Please print the whole listing again, exactly as shown.

◆ ◆ ◆ ◆ ◆

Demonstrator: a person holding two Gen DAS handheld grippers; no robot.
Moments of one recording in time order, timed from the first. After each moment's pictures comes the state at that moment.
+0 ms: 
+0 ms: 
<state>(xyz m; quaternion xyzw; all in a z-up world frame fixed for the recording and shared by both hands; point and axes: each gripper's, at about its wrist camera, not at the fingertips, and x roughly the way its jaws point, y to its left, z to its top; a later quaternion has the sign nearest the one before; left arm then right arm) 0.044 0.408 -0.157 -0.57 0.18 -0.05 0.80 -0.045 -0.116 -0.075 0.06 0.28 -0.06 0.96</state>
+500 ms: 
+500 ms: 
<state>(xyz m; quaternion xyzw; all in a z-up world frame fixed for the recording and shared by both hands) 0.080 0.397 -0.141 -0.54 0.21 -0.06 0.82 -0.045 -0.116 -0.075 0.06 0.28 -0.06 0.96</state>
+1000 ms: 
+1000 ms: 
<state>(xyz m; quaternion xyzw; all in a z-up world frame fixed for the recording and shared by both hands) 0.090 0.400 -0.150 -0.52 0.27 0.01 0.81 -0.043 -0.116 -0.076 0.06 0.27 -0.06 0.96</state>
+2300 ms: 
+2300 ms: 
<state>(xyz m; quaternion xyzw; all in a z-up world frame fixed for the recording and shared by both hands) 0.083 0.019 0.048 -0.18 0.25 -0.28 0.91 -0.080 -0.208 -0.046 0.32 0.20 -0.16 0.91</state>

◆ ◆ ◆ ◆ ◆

Written answer:
Demonstrator: a person holding two Gen DAS handheld grippers; no robot.
Moments of one recording in time order, timed from the first. After each moment's pictures comes the state at that moment.
+0 ms: 
+0 ms: 
<state>(xyz m; quaternion xyzw; all in a z-up world frame fixed for the recording and shared by both hands; point and axes: each gripper's, at about its wrist camera, not at the fingertips, and x roughly the way its jaws point, y to its left, z to its top; a later quaternion has the sign nearest the one before; left arm then right arm) 0.044 0.408 -0.157 -0.57 0.18 -0.05 0.80 -0.045 -0.116 -0.075 0.06 0.28 -0.06 0.96</state>
+500 ms: 
+500 ms: 
<state>(xyz m; quaternion xyzw; all in a z-up world frame fixed for the recording and shared by both hands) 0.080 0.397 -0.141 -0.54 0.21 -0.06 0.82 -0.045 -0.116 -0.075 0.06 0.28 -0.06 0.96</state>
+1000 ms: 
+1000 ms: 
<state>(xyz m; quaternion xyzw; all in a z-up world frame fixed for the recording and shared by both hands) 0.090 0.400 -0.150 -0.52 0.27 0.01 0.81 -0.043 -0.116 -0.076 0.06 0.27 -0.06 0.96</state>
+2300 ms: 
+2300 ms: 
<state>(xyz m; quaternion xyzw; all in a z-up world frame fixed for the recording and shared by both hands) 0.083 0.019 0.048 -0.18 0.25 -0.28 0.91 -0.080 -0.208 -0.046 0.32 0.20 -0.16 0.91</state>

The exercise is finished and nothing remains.